EXERCISE REQUIREMENTS
Report every line below that holds the word "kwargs".

DATA FOR THE TASK
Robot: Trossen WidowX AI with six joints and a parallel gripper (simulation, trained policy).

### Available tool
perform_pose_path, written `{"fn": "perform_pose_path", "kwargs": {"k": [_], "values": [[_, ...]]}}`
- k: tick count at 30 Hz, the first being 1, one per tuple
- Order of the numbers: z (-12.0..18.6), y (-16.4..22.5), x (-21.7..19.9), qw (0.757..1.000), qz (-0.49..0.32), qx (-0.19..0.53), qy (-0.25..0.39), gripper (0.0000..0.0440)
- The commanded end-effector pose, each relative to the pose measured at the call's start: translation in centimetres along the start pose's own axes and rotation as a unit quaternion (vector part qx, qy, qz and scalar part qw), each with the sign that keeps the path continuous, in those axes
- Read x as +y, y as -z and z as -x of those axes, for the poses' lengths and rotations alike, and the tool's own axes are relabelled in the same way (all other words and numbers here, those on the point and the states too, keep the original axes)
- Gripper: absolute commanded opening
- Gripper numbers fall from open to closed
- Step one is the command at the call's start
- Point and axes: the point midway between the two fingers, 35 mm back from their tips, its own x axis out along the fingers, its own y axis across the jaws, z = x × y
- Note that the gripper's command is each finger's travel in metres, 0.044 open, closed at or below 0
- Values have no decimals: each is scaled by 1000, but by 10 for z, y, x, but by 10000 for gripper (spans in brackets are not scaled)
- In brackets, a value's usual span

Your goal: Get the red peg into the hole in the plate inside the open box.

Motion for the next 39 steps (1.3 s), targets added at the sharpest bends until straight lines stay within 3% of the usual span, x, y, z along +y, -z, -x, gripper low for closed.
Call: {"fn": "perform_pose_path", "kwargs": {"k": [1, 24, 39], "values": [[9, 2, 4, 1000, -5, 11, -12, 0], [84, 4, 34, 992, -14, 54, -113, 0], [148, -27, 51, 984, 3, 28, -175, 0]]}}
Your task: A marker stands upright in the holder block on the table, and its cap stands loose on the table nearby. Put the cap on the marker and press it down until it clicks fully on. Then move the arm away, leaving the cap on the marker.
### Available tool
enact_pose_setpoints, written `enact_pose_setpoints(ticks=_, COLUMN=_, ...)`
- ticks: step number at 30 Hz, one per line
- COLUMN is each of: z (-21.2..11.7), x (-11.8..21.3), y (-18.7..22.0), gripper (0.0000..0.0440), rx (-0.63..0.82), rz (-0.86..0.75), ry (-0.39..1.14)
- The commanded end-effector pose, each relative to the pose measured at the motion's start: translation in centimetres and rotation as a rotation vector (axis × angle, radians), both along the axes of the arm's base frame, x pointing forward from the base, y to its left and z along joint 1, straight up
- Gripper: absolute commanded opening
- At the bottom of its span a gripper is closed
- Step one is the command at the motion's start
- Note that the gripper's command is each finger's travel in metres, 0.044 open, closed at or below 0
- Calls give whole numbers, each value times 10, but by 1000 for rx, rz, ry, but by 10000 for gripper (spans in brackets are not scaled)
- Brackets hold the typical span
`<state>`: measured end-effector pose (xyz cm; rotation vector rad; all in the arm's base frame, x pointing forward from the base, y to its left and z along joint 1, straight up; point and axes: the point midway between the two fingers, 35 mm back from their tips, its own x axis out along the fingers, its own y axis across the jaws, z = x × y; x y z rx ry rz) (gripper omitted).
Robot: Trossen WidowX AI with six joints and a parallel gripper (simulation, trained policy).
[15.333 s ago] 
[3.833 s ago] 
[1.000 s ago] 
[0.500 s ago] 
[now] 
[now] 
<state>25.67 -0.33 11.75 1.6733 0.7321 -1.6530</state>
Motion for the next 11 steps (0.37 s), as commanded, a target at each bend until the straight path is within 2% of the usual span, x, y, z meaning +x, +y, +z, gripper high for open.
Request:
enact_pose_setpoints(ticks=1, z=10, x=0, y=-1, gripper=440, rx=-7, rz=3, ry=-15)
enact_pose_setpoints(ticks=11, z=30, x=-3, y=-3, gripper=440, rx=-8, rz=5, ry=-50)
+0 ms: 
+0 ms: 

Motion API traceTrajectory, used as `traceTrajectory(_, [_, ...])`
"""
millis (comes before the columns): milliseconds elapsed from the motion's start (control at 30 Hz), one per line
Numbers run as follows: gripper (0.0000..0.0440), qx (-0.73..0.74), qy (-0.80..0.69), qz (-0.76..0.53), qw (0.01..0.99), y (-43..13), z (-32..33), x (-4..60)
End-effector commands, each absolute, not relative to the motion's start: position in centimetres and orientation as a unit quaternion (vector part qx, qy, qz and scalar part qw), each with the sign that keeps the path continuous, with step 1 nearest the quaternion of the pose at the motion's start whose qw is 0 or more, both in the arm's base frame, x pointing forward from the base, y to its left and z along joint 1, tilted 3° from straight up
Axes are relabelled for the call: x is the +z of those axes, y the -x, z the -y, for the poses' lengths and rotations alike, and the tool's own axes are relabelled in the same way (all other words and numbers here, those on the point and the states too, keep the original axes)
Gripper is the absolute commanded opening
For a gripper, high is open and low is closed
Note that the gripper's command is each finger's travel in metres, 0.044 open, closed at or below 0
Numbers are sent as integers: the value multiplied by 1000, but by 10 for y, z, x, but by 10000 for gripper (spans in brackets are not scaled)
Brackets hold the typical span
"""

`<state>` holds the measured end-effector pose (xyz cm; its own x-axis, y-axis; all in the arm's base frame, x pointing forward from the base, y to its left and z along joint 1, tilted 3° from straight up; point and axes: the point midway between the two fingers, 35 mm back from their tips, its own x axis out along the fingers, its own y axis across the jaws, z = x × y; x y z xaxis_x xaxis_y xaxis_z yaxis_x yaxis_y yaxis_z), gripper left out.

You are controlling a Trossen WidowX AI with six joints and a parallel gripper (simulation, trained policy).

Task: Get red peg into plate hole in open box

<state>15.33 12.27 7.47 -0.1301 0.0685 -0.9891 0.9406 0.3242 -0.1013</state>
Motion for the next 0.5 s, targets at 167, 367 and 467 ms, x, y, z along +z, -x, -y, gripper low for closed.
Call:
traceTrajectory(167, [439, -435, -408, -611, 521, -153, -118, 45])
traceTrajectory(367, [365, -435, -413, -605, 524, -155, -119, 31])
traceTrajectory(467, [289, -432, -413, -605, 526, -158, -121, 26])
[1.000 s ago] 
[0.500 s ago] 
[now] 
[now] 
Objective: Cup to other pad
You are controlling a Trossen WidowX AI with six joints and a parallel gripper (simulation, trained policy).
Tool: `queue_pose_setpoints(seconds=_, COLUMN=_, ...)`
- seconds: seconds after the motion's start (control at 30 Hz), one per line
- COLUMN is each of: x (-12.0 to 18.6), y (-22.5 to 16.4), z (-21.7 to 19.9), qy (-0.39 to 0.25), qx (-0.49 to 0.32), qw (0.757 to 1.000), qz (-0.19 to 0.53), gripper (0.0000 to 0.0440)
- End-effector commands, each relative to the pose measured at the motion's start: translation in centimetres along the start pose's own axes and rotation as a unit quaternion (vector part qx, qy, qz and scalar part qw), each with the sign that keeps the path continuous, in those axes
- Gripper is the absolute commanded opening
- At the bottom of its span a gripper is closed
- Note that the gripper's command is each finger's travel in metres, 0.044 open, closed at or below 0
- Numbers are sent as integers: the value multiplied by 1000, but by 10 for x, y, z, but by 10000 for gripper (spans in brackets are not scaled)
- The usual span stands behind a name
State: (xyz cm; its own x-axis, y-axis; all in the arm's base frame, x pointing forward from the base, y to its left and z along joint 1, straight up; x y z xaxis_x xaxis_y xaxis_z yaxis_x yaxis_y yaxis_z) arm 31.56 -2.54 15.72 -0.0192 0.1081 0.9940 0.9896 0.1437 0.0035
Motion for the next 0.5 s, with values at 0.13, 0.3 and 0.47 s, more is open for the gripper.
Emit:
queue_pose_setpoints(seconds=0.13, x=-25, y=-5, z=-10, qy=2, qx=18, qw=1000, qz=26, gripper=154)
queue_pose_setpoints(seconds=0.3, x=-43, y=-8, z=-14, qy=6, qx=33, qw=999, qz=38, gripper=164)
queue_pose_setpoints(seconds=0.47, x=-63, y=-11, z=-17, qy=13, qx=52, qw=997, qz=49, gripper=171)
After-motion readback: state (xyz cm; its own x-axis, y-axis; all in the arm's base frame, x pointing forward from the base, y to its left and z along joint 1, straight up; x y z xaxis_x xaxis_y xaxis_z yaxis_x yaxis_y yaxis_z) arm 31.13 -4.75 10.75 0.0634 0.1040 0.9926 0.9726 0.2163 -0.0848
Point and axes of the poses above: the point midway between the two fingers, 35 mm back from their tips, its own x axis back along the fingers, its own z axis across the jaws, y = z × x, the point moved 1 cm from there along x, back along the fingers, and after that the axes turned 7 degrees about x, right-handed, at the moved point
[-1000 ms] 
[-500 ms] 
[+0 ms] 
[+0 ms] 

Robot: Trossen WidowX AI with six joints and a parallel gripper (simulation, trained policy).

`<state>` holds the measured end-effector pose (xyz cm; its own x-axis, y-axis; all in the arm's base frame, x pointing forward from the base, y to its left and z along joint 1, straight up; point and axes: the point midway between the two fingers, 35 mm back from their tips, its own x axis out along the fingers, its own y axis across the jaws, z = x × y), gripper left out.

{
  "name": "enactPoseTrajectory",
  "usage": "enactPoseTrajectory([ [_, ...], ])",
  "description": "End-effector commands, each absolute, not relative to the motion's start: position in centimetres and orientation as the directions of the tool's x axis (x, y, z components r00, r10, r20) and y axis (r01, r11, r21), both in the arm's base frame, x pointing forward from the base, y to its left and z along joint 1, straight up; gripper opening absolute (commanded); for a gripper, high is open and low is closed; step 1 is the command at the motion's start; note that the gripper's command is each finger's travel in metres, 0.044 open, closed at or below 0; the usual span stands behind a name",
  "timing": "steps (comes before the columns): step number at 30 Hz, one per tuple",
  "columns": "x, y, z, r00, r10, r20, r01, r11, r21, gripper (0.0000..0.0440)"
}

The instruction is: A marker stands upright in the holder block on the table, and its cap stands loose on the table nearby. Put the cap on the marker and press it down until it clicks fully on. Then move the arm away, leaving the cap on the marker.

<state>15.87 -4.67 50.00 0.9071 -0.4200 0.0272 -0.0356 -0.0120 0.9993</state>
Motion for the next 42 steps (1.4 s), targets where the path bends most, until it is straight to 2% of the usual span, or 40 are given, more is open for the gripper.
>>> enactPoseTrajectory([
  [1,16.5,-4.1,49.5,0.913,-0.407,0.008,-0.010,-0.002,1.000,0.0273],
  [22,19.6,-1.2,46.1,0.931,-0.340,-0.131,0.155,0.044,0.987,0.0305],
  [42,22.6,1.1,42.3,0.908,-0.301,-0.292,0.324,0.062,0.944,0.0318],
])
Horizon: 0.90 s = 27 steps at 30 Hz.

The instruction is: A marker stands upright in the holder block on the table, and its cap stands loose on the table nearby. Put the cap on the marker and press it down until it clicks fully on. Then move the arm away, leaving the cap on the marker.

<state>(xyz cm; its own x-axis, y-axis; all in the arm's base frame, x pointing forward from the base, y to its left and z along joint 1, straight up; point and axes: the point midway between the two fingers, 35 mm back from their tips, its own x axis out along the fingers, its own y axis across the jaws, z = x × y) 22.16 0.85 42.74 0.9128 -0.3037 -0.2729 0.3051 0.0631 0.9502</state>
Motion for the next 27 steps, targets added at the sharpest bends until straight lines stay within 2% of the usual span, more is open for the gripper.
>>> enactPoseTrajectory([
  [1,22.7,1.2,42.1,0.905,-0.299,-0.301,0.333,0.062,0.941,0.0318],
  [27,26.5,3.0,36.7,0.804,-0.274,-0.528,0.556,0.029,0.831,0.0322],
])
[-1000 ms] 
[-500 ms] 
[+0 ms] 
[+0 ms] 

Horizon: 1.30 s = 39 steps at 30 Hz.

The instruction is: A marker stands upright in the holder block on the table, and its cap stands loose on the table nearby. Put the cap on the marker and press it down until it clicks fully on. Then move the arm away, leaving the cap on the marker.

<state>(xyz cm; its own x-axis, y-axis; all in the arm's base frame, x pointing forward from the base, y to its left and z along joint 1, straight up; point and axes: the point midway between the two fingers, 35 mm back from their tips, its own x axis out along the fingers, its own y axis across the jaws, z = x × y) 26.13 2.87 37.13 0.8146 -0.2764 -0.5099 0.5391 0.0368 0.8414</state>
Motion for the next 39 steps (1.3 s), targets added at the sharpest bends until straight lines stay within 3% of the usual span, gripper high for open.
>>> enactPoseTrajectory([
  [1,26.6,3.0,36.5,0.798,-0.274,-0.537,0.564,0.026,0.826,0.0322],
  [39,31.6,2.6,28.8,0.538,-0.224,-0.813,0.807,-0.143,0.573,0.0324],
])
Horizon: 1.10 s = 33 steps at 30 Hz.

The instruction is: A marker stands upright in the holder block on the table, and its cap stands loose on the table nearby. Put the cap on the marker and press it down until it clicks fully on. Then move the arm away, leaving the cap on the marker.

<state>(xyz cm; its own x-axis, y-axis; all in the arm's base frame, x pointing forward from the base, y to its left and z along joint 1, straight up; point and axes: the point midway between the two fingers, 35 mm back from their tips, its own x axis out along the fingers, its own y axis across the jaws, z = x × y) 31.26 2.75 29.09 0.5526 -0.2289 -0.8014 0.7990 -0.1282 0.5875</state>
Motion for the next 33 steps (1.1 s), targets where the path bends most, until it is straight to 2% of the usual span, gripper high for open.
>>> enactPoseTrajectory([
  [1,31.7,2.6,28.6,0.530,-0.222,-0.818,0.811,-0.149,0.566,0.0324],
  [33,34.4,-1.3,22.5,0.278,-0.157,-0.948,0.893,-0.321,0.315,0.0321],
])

EXERCISE RESPONSE
perform_pose_path, written `{"fn": "perform_pose_path", "kwargs": {"k": [_], "values": [[_, ...]]}}`
Call: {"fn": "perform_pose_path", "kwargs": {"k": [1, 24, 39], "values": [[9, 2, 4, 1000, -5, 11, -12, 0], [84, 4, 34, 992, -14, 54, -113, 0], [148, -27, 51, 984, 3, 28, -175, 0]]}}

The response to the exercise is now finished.